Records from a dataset
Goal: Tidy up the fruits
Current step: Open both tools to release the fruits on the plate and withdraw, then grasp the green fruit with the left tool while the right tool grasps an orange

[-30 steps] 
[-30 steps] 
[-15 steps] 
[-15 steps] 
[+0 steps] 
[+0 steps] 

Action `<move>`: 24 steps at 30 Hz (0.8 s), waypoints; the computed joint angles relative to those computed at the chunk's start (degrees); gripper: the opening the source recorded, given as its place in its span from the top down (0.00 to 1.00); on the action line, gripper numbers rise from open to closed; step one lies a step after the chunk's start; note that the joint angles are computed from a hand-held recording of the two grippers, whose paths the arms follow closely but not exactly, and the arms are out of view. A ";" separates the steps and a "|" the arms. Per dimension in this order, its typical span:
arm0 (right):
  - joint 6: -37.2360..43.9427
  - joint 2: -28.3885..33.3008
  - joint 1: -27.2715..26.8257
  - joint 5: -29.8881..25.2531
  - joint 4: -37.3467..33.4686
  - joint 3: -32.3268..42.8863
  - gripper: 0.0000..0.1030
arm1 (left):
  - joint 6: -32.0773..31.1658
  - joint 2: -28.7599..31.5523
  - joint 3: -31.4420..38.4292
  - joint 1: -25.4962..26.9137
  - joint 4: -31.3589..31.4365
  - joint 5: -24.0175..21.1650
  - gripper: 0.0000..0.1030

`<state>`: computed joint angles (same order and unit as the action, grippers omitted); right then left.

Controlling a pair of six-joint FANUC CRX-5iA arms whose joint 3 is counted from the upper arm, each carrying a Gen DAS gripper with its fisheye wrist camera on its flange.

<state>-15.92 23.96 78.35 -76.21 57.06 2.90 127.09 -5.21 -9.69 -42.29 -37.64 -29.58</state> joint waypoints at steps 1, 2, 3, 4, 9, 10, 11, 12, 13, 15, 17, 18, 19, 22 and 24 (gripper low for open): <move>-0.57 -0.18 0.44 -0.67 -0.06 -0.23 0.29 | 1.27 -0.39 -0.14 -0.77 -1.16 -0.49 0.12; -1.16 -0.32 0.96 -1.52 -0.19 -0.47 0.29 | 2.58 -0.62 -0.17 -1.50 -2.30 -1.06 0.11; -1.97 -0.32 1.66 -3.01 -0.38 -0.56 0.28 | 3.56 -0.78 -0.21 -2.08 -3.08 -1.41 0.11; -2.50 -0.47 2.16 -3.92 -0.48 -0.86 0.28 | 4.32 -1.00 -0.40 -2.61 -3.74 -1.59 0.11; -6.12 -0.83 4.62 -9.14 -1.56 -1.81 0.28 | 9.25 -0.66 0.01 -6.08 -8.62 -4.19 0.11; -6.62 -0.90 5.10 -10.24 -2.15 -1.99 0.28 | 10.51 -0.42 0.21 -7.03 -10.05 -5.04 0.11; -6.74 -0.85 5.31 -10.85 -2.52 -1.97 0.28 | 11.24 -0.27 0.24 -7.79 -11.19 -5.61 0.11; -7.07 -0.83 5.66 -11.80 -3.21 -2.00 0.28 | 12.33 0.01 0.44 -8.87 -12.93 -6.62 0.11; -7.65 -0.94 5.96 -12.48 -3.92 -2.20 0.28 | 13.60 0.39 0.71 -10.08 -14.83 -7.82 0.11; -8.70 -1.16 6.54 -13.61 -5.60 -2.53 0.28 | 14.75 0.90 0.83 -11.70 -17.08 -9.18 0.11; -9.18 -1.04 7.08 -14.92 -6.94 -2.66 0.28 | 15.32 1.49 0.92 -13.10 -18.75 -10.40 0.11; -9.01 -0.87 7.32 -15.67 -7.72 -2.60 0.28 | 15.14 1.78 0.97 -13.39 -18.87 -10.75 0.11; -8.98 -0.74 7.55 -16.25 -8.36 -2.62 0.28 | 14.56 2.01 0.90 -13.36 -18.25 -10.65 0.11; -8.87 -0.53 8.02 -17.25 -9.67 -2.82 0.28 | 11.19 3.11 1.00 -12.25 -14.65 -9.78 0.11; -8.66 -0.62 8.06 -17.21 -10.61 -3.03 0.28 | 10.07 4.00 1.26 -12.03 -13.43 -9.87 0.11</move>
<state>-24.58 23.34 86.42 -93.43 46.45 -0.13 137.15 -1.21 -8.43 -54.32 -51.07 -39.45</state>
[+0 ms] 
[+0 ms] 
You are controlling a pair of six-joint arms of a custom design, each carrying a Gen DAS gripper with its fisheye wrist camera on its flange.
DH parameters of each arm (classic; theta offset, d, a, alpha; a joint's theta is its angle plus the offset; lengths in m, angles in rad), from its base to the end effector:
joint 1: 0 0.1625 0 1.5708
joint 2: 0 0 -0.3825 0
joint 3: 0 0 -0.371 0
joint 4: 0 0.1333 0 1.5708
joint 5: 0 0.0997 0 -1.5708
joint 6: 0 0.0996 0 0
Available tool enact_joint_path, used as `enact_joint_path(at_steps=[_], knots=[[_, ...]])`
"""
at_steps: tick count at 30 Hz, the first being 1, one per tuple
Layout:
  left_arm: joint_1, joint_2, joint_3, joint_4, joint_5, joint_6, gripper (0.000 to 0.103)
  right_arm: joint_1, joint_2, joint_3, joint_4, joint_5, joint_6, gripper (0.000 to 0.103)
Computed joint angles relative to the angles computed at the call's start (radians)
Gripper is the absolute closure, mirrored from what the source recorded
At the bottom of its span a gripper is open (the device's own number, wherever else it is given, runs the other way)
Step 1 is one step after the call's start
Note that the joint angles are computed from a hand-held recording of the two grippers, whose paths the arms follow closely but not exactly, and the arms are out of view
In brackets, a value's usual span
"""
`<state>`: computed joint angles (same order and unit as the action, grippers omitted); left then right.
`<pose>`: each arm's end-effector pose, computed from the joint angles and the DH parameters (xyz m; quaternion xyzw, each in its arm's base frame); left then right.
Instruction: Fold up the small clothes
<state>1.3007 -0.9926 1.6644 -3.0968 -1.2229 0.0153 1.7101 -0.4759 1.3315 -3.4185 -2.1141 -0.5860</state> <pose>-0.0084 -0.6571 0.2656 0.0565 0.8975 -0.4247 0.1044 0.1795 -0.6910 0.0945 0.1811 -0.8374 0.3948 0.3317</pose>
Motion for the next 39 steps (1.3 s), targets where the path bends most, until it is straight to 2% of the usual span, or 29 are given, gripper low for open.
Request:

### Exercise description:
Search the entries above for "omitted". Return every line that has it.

### Answer below:
`<state>`: computed joint angles (same order and unit as the action, grippers omitted); right then left.
`<state>`: computed joint angles (same order and unit as the action, grippers omitted); left then right.

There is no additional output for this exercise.